Glotka se figea. « Ils aimeraient que je fasse quoi ?

— Comme vous le savez, Supérieur, les changements ont été nombreux dernièrement. Les mutations génèrent de nouvelles opportunités, mais quand elles sont en excès, c’est mauvais pour les affaires. Mes employeurs estiment qu’une période de stabilité servirait au mieux les intérêts de tous. La situation leur convient en l’état. » Mauthis croisa ses mains pâles sur le cuir rouge. « Ils s’inquiètent en apprenant que certaines personnes au sein du gouvernement ne sont pas satisfaites. Et ces personnes pourraient induire de nouveaux changements. Leurs actions irréfléchies risquent de nous conduire au chaos. Son Éminence les préoccupe tout spécialement. Ils souhaitent être tenus au courant de ses faits et gestes. Ils veulent connaître ses plans et plus précisément, savoir ce qu’elle fabrique à l’université. »

Glotka laissa échapper un petit rire incrédule. « C’est tout ? » Mauthis était imperméable à l’ironie. « Pour l’instant. Il vaudrait mieux que vous quittiez le bâtiment par la sortie de derrière. Mes employeurs attendront des nouvelles dans la semaine. »
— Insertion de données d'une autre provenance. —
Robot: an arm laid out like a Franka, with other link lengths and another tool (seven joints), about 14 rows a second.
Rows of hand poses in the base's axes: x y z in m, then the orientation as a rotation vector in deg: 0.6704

Le visage crispé par la souffrance et la concentration, Glotka descendit de travers, tel un crabe, l’escalier étroit à l’arrière du bâtiment. La sueur perlait sur son front et pas seulement à cause de l’effort physique. Comment ont-ils pu le savoir ? D’abord que j’enquêtais sur la mort du prince Raynault contre les ordres de l’Insigne Lecteur et maintenant que je m’intéresse à la mère de notre Majesté pour le compte de l’Insigne Lecteur ? Considérer qu’ils savent tout, c’est bien joli tout ça, mais personne ne sait rien, à moins que quelqu’un d’autre lui ait parlé.

Qui… a parlé ?

Qui a posé les questions sur le prince et le roi ? Qui donne sa loyauté avant tout à l’argent ? Qui m’a déjà abandonné pour sauver sa peau ? Glotka s’arrêta un instant au milieu des marches, sourcils froncés. Oh, mon Dieu, mon Dieu. C’est donc vraiment chacun pour soi, maintenant ? Ou est-ce que ça a toujours été comme ça ?

Une onde douloureuse remonta le long de sa jambe abîmée. Ce fut la seule réponse qu’il obtint.